Furthermore, researchers are exploring the possibility of producing microalgae in space, with studies underway to investigate its viability aboard the International Space Station. Despite the promising potential of microalgae, there are still challenges to overcome, such as issues with texture, taste, and consumer acceptance.
As Mr. Munch Smidt-Jensen notes, microalgae will require further development before becoming a mainstream food source. Scientists like Malene Lihme Olsen from Copenhagen University are studying the nutritional value of microalgae and exploring ways to incorporate them into everyday foods to enhance taste and texture.

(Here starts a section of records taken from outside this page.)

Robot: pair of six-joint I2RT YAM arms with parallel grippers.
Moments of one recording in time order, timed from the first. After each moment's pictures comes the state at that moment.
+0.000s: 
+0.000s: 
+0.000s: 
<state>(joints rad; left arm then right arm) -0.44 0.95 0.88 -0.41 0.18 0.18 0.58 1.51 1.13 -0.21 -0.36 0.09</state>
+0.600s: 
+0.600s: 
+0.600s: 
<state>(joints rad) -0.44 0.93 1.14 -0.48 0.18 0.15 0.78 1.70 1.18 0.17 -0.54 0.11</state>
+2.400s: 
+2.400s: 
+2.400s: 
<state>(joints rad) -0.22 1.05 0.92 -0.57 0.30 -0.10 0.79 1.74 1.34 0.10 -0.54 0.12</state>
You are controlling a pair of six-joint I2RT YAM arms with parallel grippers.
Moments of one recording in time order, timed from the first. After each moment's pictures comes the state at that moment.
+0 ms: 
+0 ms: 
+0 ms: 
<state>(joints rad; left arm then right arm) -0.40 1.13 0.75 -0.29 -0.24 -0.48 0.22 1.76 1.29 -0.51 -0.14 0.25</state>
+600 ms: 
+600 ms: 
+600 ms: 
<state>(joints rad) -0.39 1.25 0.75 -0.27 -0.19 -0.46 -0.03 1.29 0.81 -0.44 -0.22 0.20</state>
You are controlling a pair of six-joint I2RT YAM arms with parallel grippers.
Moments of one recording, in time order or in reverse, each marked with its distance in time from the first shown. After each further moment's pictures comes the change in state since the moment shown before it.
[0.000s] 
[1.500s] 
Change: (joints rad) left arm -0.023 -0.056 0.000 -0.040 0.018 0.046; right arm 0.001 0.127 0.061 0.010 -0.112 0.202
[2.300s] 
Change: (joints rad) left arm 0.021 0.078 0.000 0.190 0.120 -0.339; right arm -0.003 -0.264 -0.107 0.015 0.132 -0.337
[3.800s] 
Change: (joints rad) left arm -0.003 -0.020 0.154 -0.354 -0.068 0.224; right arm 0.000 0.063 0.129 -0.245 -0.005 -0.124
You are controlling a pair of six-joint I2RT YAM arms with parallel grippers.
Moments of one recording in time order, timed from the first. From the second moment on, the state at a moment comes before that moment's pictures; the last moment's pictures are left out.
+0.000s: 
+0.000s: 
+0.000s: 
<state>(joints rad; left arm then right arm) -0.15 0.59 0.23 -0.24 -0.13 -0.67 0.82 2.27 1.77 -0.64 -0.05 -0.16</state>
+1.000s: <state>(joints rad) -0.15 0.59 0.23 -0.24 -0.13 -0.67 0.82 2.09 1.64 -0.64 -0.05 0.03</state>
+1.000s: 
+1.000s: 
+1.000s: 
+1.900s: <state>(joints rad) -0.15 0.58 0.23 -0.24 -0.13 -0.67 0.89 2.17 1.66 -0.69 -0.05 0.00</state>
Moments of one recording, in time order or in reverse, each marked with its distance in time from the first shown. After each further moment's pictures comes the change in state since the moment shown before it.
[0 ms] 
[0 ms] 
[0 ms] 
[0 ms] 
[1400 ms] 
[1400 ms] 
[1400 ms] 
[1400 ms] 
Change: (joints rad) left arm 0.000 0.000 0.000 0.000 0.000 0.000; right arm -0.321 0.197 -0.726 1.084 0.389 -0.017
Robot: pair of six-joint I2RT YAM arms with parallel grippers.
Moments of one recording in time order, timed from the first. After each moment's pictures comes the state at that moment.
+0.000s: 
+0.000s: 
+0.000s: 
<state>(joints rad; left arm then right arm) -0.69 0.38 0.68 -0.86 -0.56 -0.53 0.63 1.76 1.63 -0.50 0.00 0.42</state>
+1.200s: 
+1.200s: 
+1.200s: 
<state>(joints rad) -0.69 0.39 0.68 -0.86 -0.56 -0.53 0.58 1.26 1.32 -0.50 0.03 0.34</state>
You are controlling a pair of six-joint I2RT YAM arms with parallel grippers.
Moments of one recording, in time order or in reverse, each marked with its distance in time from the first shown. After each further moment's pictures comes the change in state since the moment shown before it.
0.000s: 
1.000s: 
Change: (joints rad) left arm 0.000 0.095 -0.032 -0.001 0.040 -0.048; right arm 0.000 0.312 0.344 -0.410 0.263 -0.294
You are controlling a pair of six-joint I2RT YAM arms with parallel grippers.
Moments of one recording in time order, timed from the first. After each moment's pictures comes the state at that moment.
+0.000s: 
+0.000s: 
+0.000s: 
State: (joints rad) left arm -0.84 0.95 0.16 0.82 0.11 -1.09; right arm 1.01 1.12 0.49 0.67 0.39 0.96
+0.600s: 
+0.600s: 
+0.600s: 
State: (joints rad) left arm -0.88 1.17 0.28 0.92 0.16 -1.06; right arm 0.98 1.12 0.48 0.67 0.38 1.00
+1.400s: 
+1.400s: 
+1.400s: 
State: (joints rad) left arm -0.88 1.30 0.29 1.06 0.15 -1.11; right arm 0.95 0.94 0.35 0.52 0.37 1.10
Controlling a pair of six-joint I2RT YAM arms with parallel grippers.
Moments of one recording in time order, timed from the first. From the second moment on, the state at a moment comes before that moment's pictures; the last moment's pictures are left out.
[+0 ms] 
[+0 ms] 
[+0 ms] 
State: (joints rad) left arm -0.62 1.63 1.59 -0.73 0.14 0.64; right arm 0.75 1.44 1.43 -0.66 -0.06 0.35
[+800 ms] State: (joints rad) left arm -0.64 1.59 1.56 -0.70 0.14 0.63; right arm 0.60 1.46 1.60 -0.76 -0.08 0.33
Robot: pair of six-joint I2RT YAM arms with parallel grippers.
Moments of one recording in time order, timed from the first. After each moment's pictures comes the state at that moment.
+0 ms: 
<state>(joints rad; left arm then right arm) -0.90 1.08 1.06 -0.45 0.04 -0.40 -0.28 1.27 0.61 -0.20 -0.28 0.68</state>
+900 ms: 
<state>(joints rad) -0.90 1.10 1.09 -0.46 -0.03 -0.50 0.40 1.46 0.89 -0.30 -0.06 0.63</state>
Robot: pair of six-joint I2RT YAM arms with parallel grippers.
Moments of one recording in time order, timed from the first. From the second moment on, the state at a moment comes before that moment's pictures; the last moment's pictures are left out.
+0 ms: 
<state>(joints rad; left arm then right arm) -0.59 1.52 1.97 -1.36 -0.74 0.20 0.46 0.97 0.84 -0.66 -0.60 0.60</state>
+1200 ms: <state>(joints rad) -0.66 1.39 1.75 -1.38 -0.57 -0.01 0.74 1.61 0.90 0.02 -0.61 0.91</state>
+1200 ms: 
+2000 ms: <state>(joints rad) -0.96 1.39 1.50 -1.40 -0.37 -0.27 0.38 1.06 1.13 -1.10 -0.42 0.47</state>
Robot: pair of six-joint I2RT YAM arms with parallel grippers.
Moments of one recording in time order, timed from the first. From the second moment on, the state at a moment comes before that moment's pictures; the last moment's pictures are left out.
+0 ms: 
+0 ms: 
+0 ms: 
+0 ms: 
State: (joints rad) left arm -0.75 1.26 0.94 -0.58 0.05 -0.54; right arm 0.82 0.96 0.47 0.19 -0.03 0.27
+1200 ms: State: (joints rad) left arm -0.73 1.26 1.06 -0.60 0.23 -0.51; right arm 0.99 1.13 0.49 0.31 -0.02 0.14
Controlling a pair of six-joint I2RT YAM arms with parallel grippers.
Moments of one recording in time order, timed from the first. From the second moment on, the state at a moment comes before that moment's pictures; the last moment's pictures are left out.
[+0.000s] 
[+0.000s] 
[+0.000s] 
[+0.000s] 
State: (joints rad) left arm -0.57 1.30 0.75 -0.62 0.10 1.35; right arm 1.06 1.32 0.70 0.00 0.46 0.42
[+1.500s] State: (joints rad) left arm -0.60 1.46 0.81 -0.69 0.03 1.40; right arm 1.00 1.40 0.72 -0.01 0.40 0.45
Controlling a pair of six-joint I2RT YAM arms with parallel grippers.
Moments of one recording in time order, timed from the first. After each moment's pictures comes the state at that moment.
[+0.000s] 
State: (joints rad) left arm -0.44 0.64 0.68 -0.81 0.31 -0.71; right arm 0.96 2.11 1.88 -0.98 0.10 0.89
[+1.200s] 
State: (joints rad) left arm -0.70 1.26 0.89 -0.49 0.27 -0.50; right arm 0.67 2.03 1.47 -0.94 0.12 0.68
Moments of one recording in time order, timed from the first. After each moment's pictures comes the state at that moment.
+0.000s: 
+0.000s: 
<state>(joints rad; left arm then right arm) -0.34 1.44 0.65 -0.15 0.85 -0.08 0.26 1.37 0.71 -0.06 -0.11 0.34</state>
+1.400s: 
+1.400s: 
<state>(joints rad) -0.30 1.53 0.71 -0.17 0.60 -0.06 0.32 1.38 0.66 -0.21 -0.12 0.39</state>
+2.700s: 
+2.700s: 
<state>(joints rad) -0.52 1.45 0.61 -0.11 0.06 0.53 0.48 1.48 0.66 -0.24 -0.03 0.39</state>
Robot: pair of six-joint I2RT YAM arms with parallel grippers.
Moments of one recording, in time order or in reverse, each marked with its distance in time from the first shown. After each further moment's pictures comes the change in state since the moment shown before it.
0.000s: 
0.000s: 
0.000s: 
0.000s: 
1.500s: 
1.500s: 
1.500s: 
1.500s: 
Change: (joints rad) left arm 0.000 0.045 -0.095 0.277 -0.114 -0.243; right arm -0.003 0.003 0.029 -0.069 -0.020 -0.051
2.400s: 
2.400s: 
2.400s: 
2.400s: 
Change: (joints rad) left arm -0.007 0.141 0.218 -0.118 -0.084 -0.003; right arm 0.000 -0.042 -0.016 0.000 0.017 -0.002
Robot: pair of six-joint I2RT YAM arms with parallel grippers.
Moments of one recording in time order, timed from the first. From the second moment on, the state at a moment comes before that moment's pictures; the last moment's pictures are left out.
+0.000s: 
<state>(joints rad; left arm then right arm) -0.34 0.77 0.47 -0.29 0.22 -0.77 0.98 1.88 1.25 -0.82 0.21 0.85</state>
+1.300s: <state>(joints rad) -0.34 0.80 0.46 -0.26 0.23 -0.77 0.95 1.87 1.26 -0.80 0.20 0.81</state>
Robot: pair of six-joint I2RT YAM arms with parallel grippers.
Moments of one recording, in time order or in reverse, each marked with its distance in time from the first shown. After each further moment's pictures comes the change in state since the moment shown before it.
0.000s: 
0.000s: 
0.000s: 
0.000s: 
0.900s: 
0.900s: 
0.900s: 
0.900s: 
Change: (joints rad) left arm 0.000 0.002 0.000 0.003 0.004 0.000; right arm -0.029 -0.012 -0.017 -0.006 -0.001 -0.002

Although the idea of eating green sludge may not appeal to everyone, the processed algae from Vaxa’s facility is being used in various dishes, from bread to smoothies, to boost their nutritional content. Mr. Haflidason emphasizes that the goal is not to replace traditional foods but to enhance their nutritional value.
In conclusion, Vaxa Technologies’ futuristic farm in Iceland is at the forefront of a new era in food production, where microalgae are being cultivated in an innovative and sustainable manner. With its environmentally friendly practices and high nutritional value, microalgae has the potential to revolutionize the food industry and address global challenges like food insecurity and climate change. As researchers and entrepreneurs continue to explore the possibilities of microalgae, it is clear that this tiny organism could play a significant role in shaping the future of food.